**What you need to do**: Among the lines below, keep only those from the one containing "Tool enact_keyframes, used" through the one containing "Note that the", and reproduce them exactly.

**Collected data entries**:
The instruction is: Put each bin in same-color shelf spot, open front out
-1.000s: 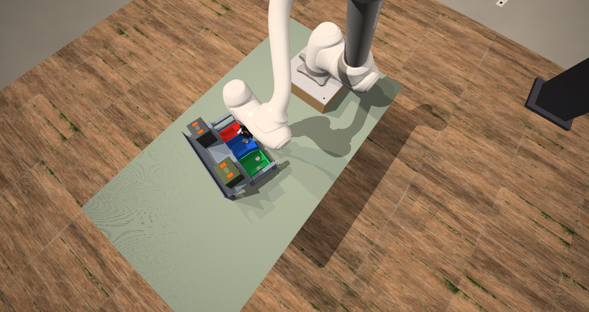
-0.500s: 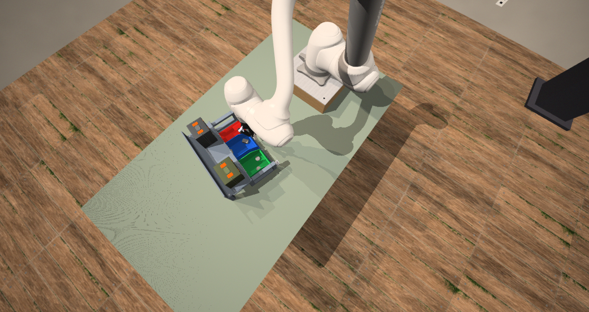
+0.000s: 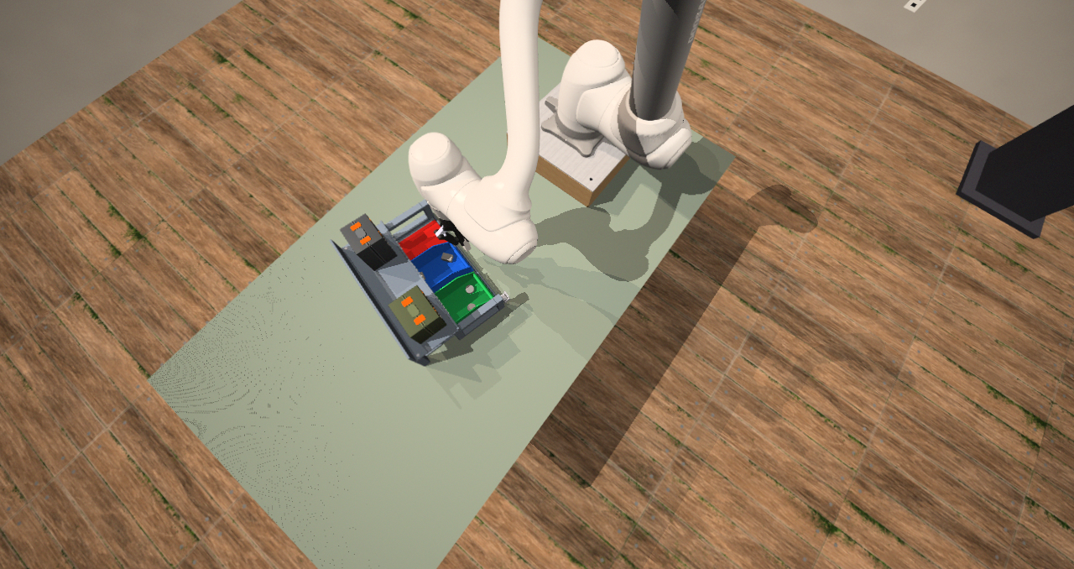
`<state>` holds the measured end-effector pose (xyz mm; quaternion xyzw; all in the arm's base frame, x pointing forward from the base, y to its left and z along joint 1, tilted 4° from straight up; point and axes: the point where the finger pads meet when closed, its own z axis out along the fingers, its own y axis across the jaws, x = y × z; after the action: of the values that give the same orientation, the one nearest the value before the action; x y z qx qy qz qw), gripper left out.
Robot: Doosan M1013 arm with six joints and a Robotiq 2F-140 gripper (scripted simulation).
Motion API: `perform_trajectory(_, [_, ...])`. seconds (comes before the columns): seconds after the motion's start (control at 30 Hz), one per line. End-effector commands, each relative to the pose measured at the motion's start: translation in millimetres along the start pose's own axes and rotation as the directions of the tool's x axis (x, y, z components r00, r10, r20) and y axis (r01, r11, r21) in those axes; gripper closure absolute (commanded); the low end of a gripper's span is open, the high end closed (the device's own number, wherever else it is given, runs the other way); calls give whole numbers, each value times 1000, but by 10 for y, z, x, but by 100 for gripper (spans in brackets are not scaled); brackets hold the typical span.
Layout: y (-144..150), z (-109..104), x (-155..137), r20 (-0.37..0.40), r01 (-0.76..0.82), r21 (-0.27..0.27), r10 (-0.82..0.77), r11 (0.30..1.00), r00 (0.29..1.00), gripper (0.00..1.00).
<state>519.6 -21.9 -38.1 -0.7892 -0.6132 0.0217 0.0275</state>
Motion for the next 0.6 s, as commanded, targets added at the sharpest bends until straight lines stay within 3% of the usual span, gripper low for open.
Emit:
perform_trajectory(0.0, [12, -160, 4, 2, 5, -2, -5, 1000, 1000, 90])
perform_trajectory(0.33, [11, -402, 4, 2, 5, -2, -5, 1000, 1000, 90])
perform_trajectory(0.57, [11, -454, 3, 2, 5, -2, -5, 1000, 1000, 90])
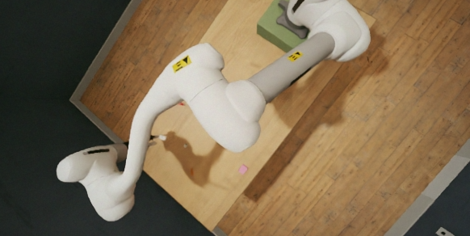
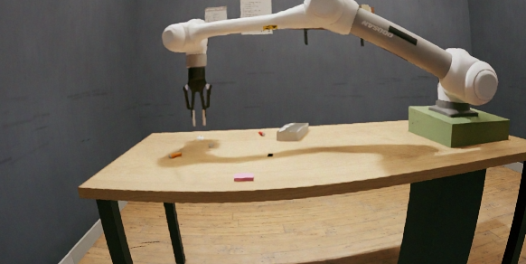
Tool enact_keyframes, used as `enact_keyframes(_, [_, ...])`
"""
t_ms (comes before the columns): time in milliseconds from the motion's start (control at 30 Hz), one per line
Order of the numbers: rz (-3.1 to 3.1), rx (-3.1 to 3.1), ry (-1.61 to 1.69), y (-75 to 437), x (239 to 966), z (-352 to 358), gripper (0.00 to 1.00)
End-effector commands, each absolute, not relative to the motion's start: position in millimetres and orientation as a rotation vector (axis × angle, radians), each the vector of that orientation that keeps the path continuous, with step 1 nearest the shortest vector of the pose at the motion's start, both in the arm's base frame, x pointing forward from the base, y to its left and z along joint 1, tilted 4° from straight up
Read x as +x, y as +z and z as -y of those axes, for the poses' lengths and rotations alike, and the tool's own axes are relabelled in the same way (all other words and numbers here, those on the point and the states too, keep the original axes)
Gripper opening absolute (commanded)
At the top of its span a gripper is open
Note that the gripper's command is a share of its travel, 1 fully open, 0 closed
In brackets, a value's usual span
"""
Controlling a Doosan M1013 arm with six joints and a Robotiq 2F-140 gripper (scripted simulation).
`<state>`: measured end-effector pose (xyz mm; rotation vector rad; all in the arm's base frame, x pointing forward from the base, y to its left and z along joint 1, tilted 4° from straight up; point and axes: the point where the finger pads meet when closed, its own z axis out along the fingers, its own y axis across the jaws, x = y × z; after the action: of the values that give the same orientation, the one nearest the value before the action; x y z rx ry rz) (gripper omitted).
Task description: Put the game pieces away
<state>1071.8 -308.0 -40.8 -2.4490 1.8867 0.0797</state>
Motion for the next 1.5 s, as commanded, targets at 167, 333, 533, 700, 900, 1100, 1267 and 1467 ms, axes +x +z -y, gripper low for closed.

**Written response**:
Tool enact_keyframes, used as `enact_keyframes(_, [_, ...])`
"""
t_ms (comes before the columns): time in milliseconds from the motion's start (control at 30 Hz), one per line
Order of the numbers: rz (-3.1 to 3.1), rx (-3.1 to 3.1), ry (-1.61 to 1.69), y (-75 to 437), x (239 to 966), z (-352 to 358), gripper (0.00 to 1.00)
End-effector commands, each absolute, not relative to the motion's start: position in millimetres and orientation as a rotation vector (axis × angle, radians), each the vector of that orientation that keeps the path continuous, with step 1 nearest the shortest vector of the pose at the motion's start, both in the arm's base frame, x pointing forward from the base, y to its left and z along joint 1, tilted 4° from straight up
Read x as +x, y as +z and z as -y of those axes, for the poses' lengths and rotations alike, and the tool's own axes are relabelled in the same way (all other words and numbers here, those on the point and the states too, keep the original axes)
Gripper opening absolute (commanded)
At the top of its span a gripper is open
Note that the gripper's command is a share of its travel, 1 fully open, 0 closed

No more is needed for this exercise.